We will always be moved by beauty.  Its how an alive heart is wired.  That’s not the part we have to change.  Its what we’re moved to do that matters most.   Can you conceive of a world in which the beauty of women only all the time moved men to worship their God?

16 Comments

  • Stephan says:

    Wow, Sam–incredibly well said. I love how you paint the mysterious line between beauty and lust. Insightful and inspiring.

  • Sam Jolman says:

    Thank you immensely, Stephan! Glad it spoke to you. Obviously, something I've had to work through myself.

  • Jon says:

    I'd love to hear Amanda's response to this.

  • Sallie says:

    This is brillant, absolutely brilliant. You,my friend, have been given the wisdom of the ages. Oh may these words fly far and wide and settle and take deep root. Stunning. Thank you!
    Sallie

  • Sandi says:

    Oh Sam, I'm deeply touched by your wisdom and insight through what Holy Spirit has given you. It's a beautiful picture of the weaving together of the tapestry of your life together with Amanda. Thank you, thank you.

    Sandi

  • Brett says:

    Sam-
    I can't tell you how spot on and timely this is for me. Thanks.
    -Brett (worked with you at REI)

  • Sam Jolman says:

    Thank you, Sallie! Thank you, Sandi!

    Hey Brett! Glad this spoke to you. Truly glad it met you in a time of need. That's my whole goal in doing this.

  • Bill says:

    Sam, what a rich and articulate word; and so necessary. Your post(s) will become a reference for me in future conversations on this topic. You and Amanda are a gifts to me and mankind.

  • Cameron says:

    Very well said Sam! Being an artist/designer also means being a hyper visual person, sometimes a problem. You have explained very well the tension and mystery between beauty and lust. This tension also happens with objects as well. I am tuned into the forms of everything. I see something beautiful and I want it – then it becomes lust. I would say that ownership was my drug of choice. I now realize I do not have to own what I think is beautiful.

  • Rielynn says:

    This is amazing! Articulated with wisdom and depth. Love it!

  • Sam Jolman says:

    Jon, I'll let Amanda speak for herself here if she wants. But her thoughts on it are SO fun to hear!

    Thank you, Bill! I'm flattered…

    Thank you, Cam! You are indeed a man well in tune to beautiful things everywhere. You as an artist have inspired me. And yes, I totally agree lust can certainly spill beyond the banks of the sexual to other things.

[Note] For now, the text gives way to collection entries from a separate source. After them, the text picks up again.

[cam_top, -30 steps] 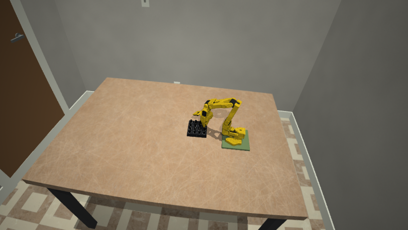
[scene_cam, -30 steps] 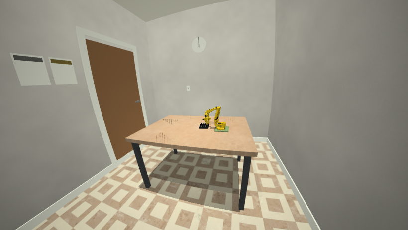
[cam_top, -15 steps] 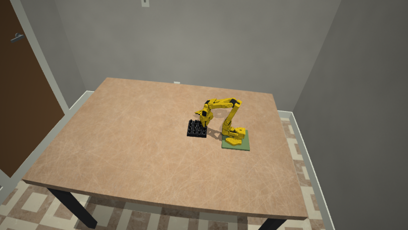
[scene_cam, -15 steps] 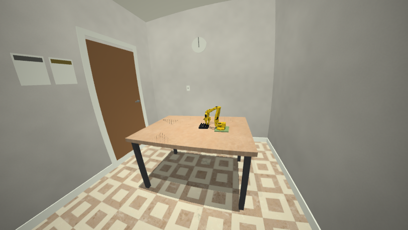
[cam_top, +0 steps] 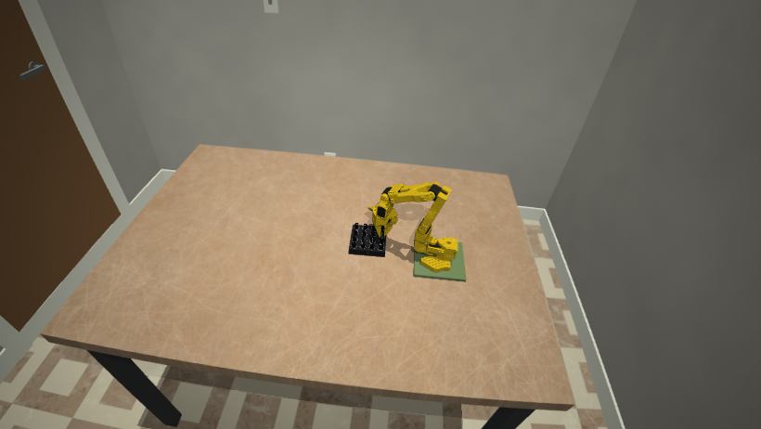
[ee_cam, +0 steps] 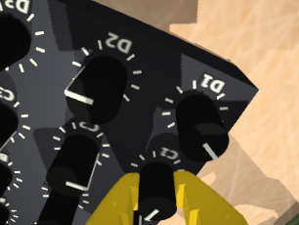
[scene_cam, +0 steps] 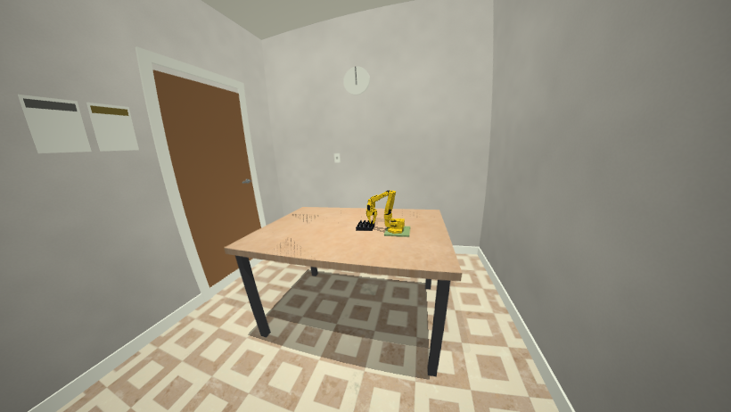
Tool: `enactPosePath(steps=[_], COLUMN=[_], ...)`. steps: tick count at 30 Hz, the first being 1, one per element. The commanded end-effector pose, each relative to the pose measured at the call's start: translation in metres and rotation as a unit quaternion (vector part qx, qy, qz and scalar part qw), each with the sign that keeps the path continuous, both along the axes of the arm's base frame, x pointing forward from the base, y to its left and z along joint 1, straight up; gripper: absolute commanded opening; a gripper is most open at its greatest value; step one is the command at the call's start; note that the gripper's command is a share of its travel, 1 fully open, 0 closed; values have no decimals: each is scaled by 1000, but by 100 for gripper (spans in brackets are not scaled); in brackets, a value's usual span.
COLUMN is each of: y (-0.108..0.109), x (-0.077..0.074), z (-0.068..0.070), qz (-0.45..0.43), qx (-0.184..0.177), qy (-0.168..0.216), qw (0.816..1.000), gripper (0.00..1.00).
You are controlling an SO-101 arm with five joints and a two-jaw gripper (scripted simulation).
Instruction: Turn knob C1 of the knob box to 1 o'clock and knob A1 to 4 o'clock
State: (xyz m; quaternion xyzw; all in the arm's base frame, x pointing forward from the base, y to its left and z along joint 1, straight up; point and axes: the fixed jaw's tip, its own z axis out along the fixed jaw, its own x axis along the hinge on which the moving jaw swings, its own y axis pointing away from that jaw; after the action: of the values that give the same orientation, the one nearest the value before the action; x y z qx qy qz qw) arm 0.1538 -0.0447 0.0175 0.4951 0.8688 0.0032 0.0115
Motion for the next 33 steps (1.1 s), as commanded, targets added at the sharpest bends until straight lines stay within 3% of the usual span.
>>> enactPosePath(steps=[1,16,33], y=[-1,-2,-2], x=[-5,-5,-5], z=[-3,-3,-3], qz=[-25,-155,-173], qx=[3,5,5], qy=[11,11,11], qw=[1000,988,985], gripper=[1,1,1])
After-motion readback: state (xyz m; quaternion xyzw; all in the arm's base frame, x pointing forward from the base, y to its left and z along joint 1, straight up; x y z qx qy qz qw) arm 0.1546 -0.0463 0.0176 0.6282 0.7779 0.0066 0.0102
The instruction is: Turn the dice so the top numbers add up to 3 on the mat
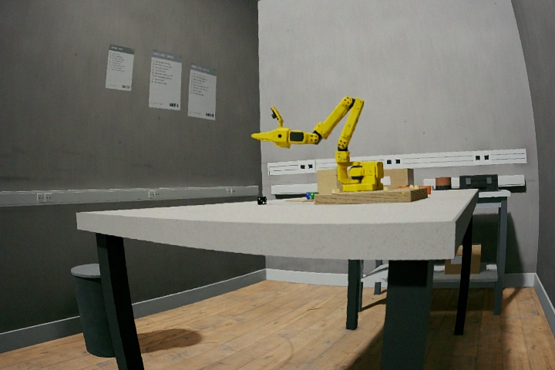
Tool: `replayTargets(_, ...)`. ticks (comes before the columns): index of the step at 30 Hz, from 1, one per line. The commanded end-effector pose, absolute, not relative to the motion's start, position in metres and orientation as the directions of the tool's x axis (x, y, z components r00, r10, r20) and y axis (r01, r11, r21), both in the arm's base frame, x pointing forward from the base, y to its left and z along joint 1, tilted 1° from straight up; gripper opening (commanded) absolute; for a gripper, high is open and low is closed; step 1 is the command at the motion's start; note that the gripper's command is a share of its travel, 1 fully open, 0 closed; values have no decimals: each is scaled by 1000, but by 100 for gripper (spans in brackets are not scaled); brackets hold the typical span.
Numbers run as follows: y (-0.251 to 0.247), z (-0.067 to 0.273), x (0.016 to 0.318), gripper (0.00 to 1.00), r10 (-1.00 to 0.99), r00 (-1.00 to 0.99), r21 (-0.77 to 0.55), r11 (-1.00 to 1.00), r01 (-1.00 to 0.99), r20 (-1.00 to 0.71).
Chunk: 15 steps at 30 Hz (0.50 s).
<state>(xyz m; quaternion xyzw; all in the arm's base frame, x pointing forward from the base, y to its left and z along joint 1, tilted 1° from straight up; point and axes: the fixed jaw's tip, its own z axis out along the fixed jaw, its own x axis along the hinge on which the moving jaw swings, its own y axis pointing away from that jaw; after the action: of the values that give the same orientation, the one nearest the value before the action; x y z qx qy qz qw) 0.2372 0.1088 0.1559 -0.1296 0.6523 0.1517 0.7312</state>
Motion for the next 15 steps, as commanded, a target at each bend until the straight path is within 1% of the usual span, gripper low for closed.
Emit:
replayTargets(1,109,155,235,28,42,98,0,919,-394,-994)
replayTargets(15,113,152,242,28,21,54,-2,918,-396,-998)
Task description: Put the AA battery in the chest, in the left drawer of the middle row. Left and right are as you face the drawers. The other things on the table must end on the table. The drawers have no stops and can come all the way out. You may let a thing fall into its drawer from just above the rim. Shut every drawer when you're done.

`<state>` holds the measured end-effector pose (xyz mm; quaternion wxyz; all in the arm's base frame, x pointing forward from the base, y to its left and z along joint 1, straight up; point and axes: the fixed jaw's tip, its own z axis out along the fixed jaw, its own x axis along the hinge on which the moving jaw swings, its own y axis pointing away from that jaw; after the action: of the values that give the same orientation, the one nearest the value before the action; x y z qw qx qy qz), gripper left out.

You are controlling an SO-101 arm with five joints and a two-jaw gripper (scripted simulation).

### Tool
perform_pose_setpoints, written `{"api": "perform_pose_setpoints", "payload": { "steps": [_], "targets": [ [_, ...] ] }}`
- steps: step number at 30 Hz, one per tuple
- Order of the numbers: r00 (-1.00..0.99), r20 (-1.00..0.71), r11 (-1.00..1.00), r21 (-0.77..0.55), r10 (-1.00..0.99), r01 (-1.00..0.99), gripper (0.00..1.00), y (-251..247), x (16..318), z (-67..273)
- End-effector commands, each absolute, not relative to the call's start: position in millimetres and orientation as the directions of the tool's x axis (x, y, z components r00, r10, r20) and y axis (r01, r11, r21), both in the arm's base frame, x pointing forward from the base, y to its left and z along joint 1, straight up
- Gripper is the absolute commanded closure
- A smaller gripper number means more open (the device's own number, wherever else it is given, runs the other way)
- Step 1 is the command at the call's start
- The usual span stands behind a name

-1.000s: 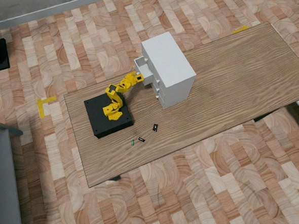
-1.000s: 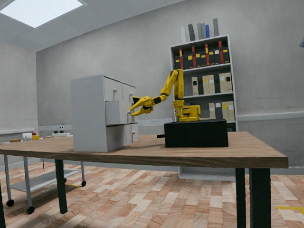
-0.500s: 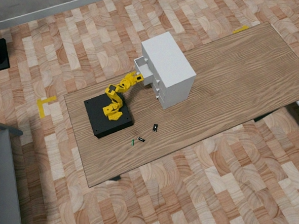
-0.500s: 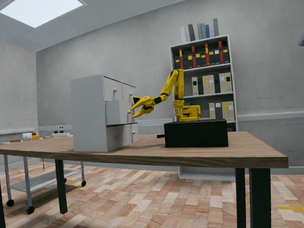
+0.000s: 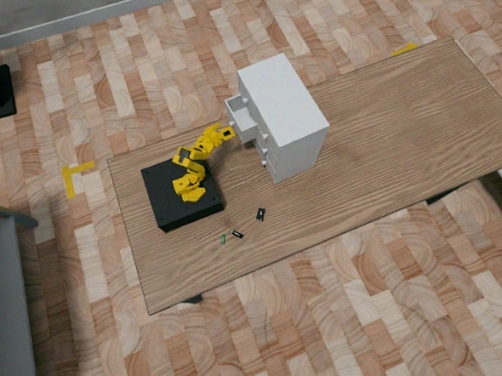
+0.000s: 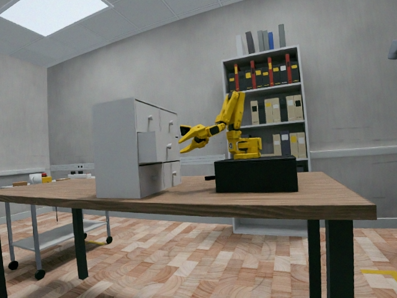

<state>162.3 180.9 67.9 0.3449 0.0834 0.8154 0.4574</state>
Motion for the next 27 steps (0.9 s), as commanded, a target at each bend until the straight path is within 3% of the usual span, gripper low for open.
{"api": "perform_pose_setpoints", "payload": {
  "steps": [1, 16, 27],
  "targets": [
    [-0.760, -0.484, 0.559, 0.806, 0.434, -0.195, 0.79, 180.0, 152.5, 68.7],
    [-0.771, -0.486, 0.553, 0.806, 0.411, -0.213, 0.79, 178.4, 142.2, 67.6],
    [-0.763, -0.608, 0.703, 0.641, 0.219, -0.309, 0.79, 174.5, 139.2, 55.4]
  ]
}}
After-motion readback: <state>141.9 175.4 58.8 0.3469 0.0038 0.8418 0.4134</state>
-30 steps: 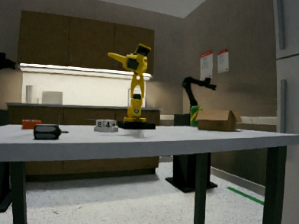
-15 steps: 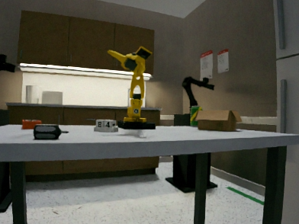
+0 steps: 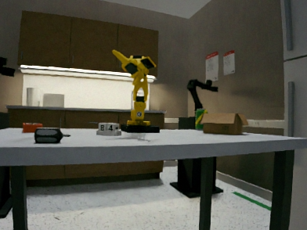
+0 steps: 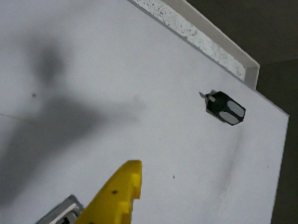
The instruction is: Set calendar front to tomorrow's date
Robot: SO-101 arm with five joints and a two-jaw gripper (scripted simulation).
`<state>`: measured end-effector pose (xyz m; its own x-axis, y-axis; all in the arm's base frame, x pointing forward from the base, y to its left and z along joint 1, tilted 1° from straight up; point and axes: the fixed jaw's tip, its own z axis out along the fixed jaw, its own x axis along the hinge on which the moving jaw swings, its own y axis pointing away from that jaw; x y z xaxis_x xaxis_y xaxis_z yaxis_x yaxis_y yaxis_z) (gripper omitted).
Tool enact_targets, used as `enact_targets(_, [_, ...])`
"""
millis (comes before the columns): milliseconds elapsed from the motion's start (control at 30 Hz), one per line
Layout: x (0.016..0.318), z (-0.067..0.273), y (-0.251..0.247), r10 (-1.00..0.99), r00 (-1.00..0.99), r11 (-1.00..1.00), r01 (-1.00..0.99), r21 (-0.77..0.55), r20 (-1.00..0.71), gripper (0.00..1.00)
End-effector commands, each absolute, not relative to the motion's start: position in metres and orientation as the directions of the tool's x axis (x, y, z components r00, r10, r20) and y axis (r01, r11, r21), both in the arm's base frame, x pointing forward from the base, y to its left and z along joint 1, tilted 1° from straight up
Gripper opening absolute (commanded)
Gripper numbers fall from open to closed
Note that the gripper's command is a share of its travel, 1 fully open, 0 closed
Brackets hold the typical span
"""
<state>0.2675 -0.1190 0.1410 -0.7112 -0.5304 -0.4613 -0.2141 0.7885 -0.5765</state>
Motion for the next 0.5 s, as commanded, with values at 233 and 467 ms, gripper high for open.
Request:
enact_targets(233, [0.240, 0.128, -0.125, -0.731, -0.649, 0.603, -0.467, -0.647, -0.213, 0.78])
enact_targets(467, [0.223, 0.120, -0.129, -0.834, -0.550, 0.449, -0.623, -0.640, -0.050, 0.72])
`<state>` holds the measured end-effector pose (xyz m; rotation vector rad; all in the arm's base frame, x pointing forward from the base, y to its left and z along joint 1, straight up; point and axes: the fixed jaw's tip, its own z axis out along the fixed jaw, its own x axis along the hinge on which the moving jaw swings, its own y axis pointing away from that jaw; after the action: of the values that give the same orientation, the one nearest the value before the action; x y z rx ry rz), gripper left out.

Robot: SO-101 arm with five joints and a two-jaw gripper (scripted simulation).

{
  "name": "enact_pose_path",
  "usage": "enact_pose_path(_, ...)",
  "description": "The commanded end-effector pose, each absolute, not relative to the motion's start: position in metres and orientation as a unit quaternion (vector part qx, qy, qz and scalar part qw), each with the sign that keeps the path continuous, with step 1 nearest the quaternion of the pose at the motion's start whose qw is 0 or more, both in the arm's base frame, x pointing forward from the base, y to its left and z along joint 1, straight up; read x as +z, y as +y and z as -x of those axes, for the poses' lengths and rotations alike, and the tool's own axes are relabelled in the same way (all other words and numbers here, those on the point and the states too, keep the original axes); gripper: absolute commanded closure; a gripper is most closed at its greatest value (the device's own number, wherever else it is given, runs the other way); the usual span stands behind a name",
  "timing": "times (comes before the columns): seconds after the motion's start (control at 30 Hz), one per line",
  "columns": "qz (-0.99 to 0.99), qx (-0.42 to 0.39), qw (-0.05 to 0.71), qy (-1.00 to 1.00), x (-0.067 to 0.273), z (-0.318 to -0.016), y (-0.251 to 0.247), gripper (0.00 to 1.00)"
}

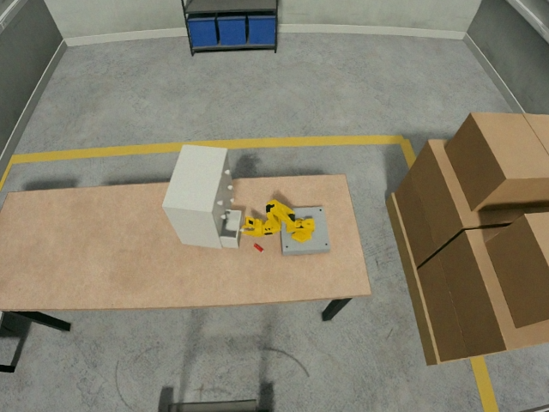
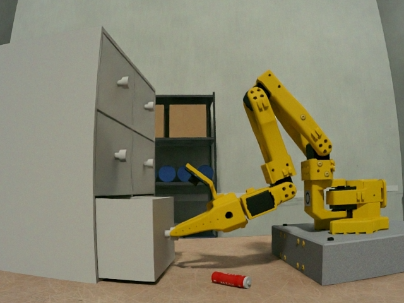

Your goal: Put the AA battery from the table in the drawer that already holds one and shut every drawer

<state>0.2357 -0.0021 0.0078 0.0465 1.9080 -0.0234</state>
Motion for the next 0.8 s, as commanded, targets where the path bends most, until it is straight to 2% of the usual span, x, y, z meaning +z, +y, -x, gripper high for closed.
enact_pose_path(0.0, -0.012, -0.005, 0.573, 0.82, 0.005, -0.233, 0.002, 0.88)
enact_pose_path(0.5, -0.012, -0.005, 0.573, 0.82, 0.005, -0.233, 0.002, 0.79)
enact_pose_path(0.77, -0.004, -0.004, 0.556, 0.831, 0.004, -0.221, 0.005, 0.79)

    Thanks Rie! Means so much coming from a woman like you.

  • Lauren Petters says:

    Hey Sam,
    I met you through Kurt at Allender conference last year. Kurt forwarded this to me. Thank you for putting words to the tension between good and evil around beauty. And thank you for your vulnerablity around this topic which is very helpful for women to understand the difference between worship and lust. Thank you, thank you for this peak into your heart.
    Lauren

  • Sam Jolman says:

    Hey Lauren! Yes, I remember you. Thank you for your kind words. I certainly felt like I couldn't write this without writing it from my personal journey.

  • Josh says:

    Thank you, Sam. Thank you. I miss our conversations, my friend.

  • Scott says:

    Your article really hit home for me. It’s so encouraging for me to know and see that there are other godly men out there who feel the same way about women as I do. The Lord has been very faithful in helping me to be drawn to him by a woman’s beauty; it has changed my life profoundly. Thank you for reminding me of the holy standard I must maintain in honoring femininity.